Angela kept her gaze locked on the cat, but the skin around her eyes felt hot, and she was pretty sure she was blushing. Not because of the L word. Or because he was looking right at her and grinning that sly, deep-dimpled grin, like he knew every thought in her head.
Definitely not because the granny lady punctuated the awkward moment with a low chuckle. “Girl, Ghufran especially likes to be rubbed between the ears.” She moved her creaky hand, leaving the path clear to all that thick, strokable fur.
Angela hesitated. Sure, the cat looked impossibly soft. But also fangy and predatory and annoyed. And it was sitting on a person’s lap. Definitely within a personal-space sphere. No touchy. These things were drilled into all kids whose mentors didn’t want them to die an early viral, communicable, and hemorrhagic death.
Kellen apparently felt no compunction. Angela tried not to think what that said about his upbringing. He leaned in and rubbed Ghufran, not on her dome-shaped head but beneath the chin. The cat snuggled its head into his touch and purred so loud, the sound was almost mechanical.
“See?” he told Angela. “It’s okay. She won’t hurt you. She digs the attention.”
It…did. Angela took her time, but her hand did eventually find its way to the cat’s head. The fur felt amazing, like the best and most expensive synthwool, only made better by the warmth and purring vibration and…breathing. The cat was breathing. Angela wasn’t sure why this fact should so surprise or affect her. Respiration was one of the eight basic functions of living organisms, a component part of the definition of life. But words in a lesson had nothing on literally putting her hand on such a creature, feeling it doing all that living right there, with her and beside her.
“Wow.”
The com translated her one-word reaction, and Granny laughed. “She likes you, girl with no name.”
“Apologies.

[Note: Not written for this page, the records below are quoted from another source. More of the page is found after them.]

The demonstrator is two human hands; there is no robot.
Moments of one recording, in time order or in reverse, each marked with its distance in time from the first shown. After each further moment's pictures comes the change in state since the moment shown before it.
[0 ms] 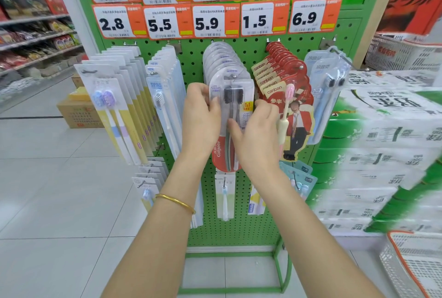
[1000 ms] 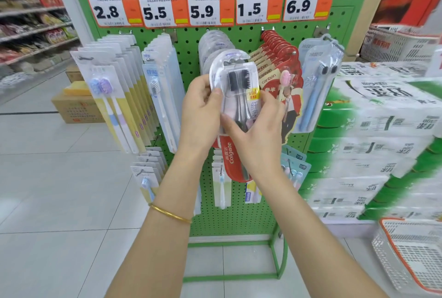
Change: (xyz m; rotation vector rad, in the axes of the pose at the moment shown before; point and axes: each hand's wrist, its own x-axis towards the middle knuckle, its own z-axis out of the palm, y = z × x) left_hand -0.035 0.028 -0.012 -0.393 -0.088 -0.105; right_hand -0.028 0.008 -0.012 0.301 0.089 0.026
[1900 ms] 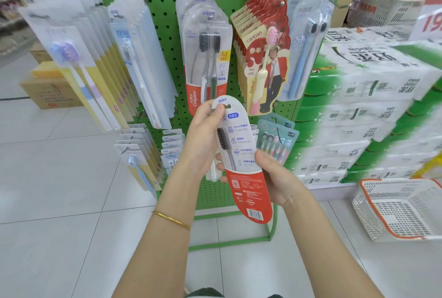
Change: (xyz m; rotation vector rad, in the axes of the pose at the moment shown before) left_hand -0.056 -0.061 0.005 -0.333 -0.256 -0.429; right_hand -0.080 0.077 -0.045 1.140 -0.848 0.781
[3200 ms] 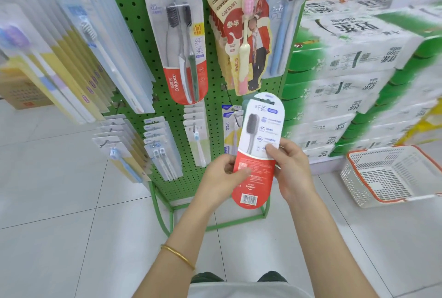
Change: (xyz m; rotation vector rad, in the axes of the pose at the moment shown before) left_hand -0.051 -0.097 0.004 0.499 -0.159 -0.290; right_hand -0.039 0.020 -0.030 -0.026 0.891 -0.238
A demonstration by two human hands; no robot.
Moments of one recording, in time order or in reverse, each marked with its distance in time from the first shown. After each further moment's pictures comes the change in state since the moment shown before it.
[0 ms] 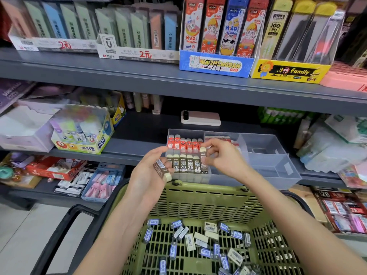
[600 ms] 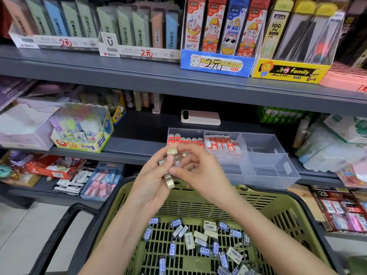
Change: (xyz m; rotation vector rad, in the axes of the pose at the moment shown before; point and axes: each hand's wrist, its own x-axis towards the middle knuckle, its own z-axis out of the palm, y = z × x) left_hand -0.013 -0.010 -0.006 0.072 -0.276 0.080; right_hand -0.055 -0.070 0.030 0.422 -0.038 -0.101
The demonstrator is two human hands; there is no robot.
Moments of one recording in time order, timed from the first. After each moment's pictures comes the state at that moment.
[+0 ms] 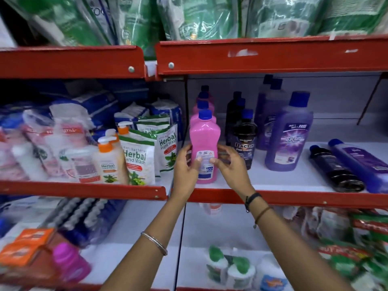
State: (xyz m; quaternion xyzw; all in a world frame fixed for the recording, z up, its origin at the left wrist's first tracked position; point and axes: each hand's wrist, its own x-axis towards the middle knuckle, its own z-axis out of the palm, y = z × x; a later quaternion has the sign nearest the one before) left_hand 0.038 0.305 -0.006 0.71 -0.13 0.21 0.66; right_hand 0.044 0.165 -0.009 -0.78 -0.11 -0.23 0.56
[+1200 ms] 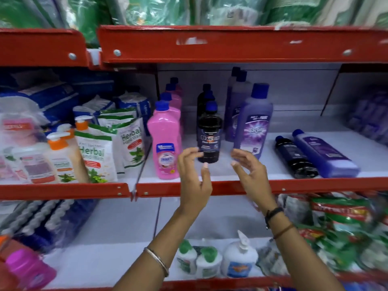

My name is Angela Neko,” she said, flushing at Granny’s implicit rebuke. First impressions, oops. She should have introduced herself right off. A mistake like that could cost a corporation its contracts, a country its peace.
“You are a MIST student?”
“We both are.” Angela, not wanting to stop her petting, indicated Kellen with a tip of her head.
“Where in the world makes a name like Neko?”
“She means are you another Texas redneck like me,” he joked, but there was an edge, buried deep. Most of the time it seemed like he took all these slights in stride, but Angela fancied she could see through his humor and thick skin. Every barb imbedded. Deep. She wondered what that did to someone, day after day, in a kind of enforced solitude. Clearly, it made him seek connection with strangers, like the assistant librarian’s granny. Maybe also with her?
“It’s a portmanteau name,” she said. “My parents are internationalists, Neeraf and Himiko. The phonemes Ne and Ko become Neko, since I, of course, am neither Bengali nor Japanese. I was born in Minneapolis.”
“You were born to the MIST.” That was exactly how people in her world said it: born to the MIST. Not born with talent or destined to be accepted to the academy but born to the MIST. As if the Mustaqbal Institute was mythological Avalon or something. As if she were magical or preordained just because of her DNA or her parents’ ambitions.
Correction: her ambitions. She hadn’t seen her parents in ten years. This was all on her now.